→ **What you should do**: List each line of the data that holds the word "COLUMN".
Dataset extract section start
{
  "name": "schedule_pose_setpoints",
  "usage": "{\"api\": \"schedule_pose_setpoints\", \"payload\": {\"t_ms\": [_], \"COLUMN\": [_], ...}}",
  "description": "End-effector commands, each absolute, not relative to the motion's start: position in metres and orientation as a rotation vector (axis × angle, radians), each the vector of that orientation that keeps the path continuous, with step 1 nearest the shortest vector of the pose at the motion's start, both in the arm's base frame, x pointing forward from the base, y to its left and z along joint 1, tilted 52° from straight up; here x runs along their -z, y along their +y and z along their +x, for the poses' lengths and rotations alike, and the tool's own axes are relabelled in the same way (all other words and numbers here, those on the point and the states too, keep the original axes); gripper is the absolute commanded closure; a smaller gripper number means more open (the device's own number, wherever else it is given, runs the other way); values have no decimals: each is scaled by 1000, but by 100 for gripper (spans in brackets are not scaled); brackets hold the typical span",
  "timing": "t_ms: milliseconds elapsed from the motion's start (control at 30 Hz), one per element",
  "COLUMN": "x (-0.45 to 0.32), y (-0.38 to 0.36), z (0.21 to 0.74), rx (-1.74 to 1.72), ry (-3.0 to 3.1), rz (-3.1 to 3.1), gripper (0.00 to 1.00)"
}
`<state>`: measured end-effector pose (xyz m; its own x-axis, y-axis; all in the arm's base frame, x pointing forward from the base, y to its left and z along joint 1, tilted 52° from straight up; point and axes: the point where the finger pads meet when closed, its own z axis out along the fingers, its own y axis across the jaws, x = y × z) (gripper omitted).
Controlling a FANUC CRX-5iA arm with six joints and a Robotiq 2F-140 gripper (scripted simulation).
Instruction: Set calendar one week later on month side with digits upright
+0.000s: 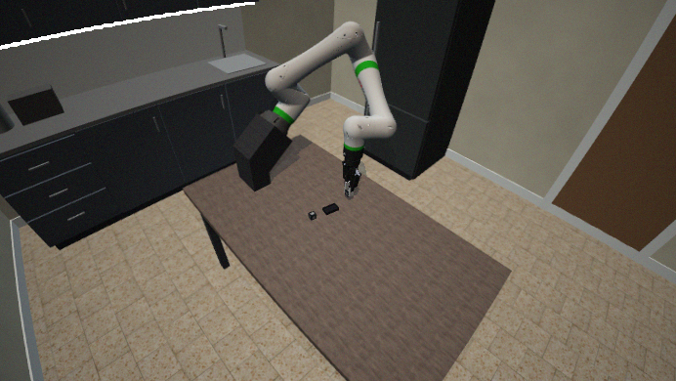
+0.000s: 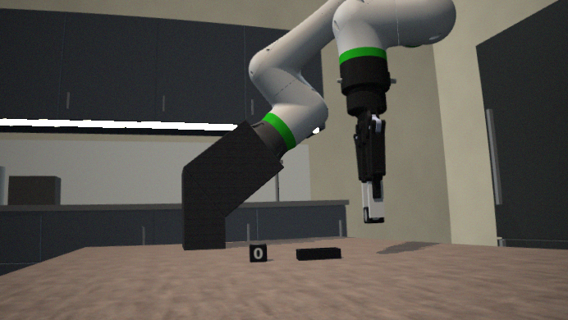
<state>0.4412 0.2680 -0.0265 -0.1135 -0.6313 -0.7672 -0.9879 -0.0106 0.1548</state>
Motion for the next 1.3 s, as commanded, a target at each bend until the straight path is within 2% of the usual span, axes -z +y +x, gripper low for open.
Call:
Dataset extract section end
→ **Response box**:
  "usage": "{\"api\": \"schedule_pose_setpoints\", \"payload\": {\"t_ms\": [_], \"COLUMN\": [_], ...}}",
  "COLUMN": "x (-0.45 to 0.32), y (-0.38 to 0.36), z (0.21 to 0.74), rx (-1.74 to 1.72), ry (-3.0 to 3.1), rz (-3.1 to 3.1), gripper (0.00 to 1.00)"

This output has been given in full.